- Opening Delimiter -

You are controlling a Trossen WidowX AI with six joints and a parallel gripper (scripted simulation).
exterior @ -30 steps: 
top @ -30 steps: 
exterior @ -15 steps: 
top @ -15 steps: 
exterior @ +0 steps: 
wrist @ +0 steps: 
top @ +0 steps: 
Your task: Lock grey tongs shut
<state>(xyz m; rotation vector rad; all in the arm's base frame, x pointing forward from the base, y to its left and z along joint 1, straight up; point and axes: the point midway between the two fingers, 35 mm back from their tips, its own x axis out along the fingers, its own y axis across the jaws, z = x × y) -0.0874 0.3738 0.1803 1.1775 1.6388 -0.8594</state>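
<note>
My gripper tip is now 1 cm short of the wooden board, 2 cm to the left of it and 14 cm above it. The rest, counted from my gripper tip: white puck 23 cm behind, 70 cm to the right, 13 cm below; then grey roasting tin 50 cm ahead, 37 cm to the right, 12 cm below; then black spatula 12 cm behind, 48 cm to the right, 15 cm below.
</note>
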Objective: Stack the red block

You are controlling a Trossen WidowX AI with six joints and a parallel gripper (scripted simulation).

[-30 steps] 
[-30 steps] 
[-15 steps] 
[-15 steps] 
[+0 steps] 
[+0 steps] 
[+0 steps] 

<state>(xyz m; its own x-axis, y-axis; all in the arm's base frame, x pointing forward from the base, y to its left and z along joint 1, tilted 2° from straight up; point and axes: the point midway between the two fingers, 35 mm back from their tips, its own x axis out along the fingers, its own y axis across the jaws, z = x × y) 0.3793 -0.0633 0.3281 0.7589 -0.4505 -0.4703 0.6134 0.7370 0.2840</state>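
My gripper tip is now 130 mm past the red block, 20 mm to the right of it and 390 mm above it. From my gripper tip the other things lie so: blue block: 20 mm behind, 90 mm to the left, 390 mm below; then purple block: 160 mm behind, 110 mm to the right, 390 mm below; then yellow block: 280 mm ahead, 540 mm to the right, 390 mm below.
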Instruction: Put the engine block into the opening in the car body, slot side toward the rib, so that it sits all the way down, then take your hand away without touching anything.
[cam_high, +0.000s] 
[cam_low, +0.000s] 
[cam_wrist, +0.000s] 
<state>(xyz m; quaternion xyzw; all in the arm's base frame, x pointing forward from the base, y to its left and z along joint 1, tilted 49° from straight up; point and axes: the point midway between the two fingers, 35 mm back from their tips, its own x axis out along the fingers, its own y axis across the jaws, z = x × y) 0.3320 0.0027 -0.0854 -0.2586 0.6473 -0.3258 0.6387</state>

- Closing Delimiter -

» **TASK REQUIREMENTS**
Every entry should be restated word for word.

» **RESPONSE**
You are controlling a Trossen WidowX AI with six joints and a parallel gripper (scripted simulation).
exterior @ -30 steps: 
top @ -30 steps: 
exterior @ -15 steps: 
top @ -15 steps: 
exterior @ +0 steps: 
wrist @ +0 steps: 
top @ +0 steps: 
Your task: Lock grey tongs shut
<state>(xyz m; rotation vector rad; all in the arm's base frame, x pointing forward from the base, y to its left and z along joint 1, straight up; point and axes: the point midway between the two fingers, 35 mm back from their tips, its own x axis out along the fingers, its own y axis across the jaws, z = x × y) -0.0874 0.3738 0.1803 1.1775 1.6388 -0.8594</state>
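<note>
My gripper tip is now 1 cm short of the wooden board, 2 cm to the left of it and 14 cm above it. The rest, counted from my gripper tip: white puck 23 cm behind, 70 cm to the right, 13 cm below; then grey roasting tin 50 cm ahead, 37 cm to the right, 12 cm below; then black spatula 12 cm behind, 48 cm to the right, 15 cm below.
</note>
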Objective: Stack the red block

You are controlling a Trossen WidowX AI with six joints and a parallel gripper (scripted simulation).

[-30 steps] 
[-30 steps] 
[-15 steps] 
[-15 steps] 
[+0 steps] 
[+0 steps] 
[+0 steps] 

<state>(xyz m; its own x-axis, y-axis; all in the arm's base frame, x pointing forward from the base, y to its left and z along joint 1, tilted 2° from straight up; point and axes: the point midway between the two fingers, 35 mm back from their tips, its own x axis out along the fingers, its own y axis across the jaws, z = x × y) 0.3793 -0.0633 0.3281 0.7589 -0.4505 -0.4703 0.6134 0.7370 0.2840</state>
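My gripper tip is now 130 mm past the red block, 20 mm to the right of it and 390 mm above it. From my gripper tip the other things lie so: blue block: 20 mm behind, 90 mm to the left, 390 mm below; then purple block: 160 mm behind, 110 mm to the right, 390 mm below; then yellow block: 280 mm ahead, 540 mm to the right, 390 mm below.
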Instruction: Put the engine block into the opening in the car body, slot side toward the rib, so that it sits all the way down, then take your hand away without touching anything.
[cam_high, +0.000s] 
[cam_low, +0.000s] 
[cam_wrist, +0.000s] 
<state>(xyz m; quaternion xyzw; all in the arm's base frame, x pointing forward from the base, y to its left and z along joint 1, tilted 49° from straight up; point and axes: the point midway between the two fingers, 35 mm back from their tips, its own x axis out along the fingers, its own y axis across the jaws, z = x × y) 0.3320 0.0027 -0.0854 -0.2586 0.6473 -0.3258 0.6387</state>

The output returned above is complete.